Online security is shaped by the everyday choices individuals make regarding their devices and accounts. From how they create passwords to how often they reuse them, personal decisions play a significant role in protecting personal data. The National Cybersecurity Alliance, in collaboration with CybSafe, has released “Oh, Behave! The Cybersecurity Attitudes and Behaviors Report: 2021 2025,” which examines these trends over a five-year period, based on feedback from over 24,000 adults. This report highlights how attitudes and behaviors surrounding cybersecurity have evolved over time.
“Five years of data tell a very different story than a single year ever could,” stated Lisa Plaggemier, Executive Director of the National Cybersecurity Alliance. “While people have a better understanding of cybersecurity risks than they did five years ago, maintaining behaviors that actually reduce risk is becoming increasingly challenging. As an industry, we need to better connect the risks that people are aware of to the specific actions that can protect them. This research illuminates the disconnect and how we can better encourage secure habits in everyday life.”
Growing Awareness of Personal Responsibility
Over the years, belief in the importance of personal cybersecurity has grown significantly. A greater number of individuals now agree that it is worth the effort to stay secure online. Many respondents perceive security as attainable and feel it is within their control. This shift reflects a population that considers digital protection a fundamental part of their daily responsibilities.
Furthermore, expectations of technology providers have risen. A growing number of respondents believe that apps and platforms should actively work to protect user information. Responsibility for cybersecurity is increasingly viewed as a shared commitment between individuals and service providers, highlighting the interconnected nature of digital systems where data moves across various services and devices.
Alongside this growing awareness, reports of confusion and feelings of being overwhelmed have also increased. Many respondents cite perceived costs as a significant barrier to effective cybersecurity. The survey noted a rise in "security fatalism," where individuals feel their efforts are futile because their data is already online. The findings illustrate a paradox: while confidence in the value of security is on the rise, so too are feelings of strain and uncertainty.
Password Practices Show Mixed Results
During the survey period, there has been a noticeable increase in the length of passwords used. Longer passwords are now more common than in previous years, while mid-length passwords remain widely utilized. However, shorter passwords still account for a portion of responses.

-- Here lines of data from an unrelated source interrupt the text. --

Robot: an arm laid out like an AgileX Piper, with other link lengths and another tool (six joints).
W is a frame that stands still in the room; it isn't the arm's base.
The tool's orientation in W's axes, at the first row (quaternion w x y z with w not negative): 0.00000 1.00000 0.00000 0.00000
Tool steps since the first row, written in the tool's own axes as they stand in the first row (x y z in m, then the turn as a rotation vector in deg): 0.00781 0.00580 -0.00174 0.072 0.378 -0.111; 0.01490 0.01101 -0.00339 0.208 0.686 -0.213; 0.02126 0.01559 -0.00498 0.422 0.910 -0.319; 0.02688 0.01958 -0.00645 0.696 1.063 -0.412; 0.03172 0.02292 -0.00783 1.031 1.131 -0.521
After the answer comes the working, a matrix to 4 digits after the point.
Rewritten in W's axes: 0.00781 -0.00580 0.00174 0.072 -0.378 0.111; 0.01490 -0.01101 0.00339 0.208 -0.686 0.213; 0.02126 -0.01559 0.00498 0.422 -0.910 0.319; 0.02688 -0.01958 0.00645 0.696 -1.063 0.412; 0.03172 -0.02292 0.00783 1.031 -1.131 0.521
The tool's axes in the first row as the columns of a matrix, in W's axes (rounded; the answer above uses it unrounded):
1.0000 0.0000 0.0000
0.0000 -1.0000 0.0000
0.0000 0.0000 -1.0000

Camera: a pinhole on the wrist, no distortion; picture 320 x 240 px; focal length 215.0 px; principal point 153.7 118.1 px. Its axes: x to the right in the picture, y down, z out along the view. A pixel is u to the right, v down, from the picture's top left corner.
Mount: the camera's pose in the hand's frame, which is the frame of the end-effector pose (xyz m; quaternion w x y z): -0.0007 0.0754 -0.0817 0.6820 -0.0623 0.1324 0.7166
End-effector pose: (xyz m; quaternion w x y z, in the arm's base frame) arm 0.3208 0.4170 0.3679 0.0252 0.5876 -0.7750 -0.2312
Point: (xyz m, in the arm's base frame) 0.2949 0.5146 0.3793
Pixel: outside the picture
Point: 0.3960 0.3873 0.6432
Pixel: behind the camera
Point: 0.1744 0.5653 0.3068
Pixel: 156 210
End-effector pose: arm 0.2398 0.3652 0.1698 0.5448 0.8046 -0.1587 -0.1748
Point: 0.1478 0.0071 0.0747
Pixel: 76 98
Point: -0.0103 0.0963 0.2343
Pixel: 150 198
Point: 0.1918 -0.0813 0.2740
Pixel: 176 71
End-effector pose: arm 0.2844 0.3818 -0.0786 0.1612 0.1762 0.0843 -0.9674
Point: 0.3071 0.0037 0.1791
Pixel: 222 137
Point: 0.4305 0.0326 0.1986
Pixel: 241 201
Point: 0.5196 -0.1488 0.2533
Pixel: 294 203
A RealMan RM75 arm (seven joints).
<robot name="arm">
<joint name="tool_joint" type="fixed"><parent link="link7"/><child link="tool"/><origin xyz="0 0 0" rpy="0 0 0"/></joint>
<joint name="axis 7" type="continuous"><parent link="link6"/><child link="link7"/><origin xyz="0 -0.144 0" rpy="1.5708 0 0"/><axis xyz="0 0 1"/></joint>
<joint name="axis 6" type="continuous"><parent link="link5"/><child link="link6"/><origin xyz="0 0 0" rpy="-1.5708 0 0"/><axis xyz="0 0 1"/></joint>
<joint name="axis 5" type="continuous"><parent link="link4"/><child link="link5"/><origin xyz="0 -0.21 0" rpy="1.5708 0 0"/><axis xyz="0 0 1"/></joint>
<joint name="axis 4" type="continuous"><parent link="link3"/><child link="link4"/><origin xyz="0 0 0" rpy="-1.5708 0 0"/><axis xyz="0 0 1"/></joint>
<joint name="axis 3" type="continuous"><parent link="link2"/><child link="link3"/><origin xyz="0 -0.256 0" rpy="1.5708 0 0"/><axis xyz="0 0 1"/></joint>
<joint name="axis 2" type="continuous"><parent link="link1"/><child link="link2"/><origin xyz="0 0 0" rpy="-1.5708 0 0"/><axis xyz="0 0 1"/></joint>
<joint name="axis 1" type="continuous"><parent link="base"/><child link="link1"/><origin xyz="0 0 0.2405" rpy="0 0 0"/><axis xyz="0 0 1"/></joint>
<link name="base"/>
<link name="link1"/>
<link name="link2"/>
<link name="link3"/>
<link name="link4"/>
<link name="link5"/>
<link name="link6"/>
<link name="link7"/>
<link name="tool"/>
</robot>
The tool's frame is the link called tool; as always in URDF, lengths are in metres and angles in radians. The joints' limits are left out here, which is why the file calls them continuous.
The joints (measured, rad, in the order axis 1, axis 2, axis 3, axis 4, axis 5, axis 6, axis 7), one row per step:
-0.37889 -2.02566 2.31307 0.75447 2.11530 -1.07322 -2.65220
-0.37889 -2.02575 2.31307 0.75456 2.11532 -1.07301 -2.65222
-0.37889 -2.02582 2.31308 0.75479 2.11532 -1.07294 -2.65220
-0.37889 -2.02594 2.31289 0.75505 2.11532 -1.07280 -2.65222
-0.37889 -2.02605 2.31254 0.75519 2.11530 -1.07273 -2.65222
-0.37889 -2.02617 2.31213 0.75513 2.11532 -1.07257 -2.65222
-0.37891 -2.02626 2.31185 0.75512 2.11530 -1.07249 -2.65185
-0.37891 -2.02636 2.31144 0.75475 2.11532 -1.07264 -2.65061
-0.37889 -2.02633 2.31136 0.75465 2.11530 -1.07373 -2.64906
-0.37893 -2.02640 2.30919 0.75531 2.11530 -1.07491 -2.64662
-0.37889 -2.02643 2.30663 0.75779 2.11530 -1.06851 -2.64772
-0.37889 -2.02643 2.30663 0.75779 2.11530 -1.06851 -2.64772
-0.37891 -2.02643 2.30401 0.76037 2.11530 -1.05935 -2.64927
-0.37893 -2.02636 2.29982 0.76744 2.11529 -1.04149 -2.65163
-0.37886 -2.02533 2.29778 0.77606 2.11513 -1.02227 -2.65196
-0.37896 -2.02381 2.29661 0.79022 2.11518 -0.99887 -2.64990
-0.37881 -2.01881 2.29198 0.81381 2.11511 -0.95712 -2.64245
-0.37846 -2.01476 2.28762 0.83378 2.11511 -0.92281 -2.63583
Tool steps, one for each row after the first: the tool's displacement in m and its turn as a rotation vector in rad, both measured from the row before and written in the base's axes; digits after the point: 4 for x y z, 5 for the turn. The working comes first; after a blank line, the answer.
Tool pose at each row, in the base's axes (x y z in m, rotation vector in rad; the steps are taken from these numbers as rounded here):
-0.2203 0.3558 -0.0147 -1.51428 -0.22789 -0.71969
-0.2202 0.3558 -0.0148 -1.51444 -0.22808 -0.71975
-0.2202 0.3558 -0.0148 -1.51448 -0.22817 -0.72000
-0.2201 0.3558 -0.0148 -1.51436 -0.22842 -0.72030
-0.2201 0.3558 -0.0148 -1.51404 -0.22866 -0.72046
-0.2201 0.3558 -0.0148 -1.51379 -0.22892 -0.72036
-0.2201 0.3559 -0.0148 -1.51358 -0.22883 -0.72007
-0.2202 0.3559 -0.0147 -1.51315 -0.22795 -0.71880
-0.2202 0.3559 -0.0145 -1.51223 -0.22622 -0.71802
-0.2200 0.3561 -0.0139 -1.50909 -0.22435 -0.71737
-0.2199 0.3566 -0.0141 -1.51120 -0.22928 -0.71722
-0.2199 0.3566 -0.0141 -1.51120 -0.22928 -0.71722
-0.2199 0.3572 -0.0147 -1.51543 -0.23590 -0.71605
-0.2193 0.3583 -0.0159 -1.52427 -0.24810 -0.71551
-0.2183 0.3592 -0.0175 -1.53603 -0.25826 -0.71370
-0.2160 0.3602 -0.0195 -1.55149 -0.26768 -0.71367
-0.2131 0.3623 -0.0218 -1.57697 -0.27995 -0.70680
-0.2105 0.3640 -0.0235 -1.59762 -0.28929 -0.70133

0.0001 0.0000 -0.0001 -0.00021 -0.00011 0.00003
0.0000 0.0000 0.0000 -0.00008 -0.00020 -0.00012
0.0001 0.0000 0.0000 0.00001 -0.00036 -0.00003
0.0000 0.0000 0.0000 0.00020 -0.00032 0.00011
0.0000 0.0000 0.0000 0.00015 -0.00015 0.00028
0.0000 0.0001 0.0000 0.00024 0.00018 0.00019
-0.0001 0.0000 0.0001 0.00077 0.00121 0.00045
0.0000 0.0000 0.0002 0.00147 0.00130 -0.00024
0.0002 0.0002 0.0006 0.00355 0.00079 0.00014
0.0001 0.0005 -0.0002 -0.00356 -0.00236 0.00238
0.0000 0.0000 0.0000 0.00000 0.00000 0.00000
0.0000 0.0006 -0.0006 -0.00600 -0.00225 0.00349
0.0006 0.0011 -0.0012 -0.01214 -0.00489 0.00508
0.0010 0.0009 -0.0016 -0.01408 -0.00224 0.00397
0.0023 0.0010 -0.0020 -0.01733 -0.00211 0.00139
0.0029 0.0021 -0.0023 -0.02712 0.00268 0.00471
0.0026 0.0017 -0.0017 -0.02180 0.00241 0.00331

Password construction habits have also shown consistency. The use of personal information in passwords has risen, and many still rely on single dictionary words with character substitutions. This suggests that while password length and structure are evolving, they do so independently.
The consistency of using unique passwords for important accounts varies. More respondents now report using unique credentials consistently compared to earlier years, while some indicate they utilize unique passwords only half of the time. The survey also identifies a group of respondents who rarely or never make use of unique passwords.
Among those who seldom or never use unique passwords, the primary reason cited is the difficulty of remembering multiple credentials. Some individuals reserve unique passwords for accounts they deem higher risk. This suggests that memory demands and prioritization significantly influence how people manage their credentials across different accounts.
These trends indicate an awareness of recommended security practices, but actual implementation varies among individuals and account types.
Increasing Connectivity and Account Management
Internet usage has intensified during the survey period, with a larger number of respondents describing themselves as always connected. Online interactions are now an integral part of work, communication, commerce, and entertainment.
The distribution of online accounts has also shifted in recent years. The percentage of respondents reporting a very high number of online accounts has decreased, as has the share managing double-digit account counts. Most individuals now maintain a smaller cluster of active accounts.
These changes reflect ongoing adjustments in how people organize their digital lives. The survey captures these evolving patterns of connectivity and account volume without assigning specific causes, providing insight into how everyday usage is changing.
Cybercrime Victimization on the Rise
The broader context of these behaviors includes a worrying trend of increased exposure to cybercrime. By 2025, rates of cybercrime victimization reached 44%, marking the highest level recorded in the five-year dataset.
This statistic reflects respondents who reported experiencing some form of cybercrime during the study period. The rise in victimization coincides with increased confidence in the value of security, as well as growing feelings of confusion and overwhelm among individuals.
While the survey does not directly link victimization to specific behaviors, it documents the prevalence of cybercrime experiences alongside patterns in daily security practices. These insights offer a snapshot of the conditions under which individuals make their security decisions.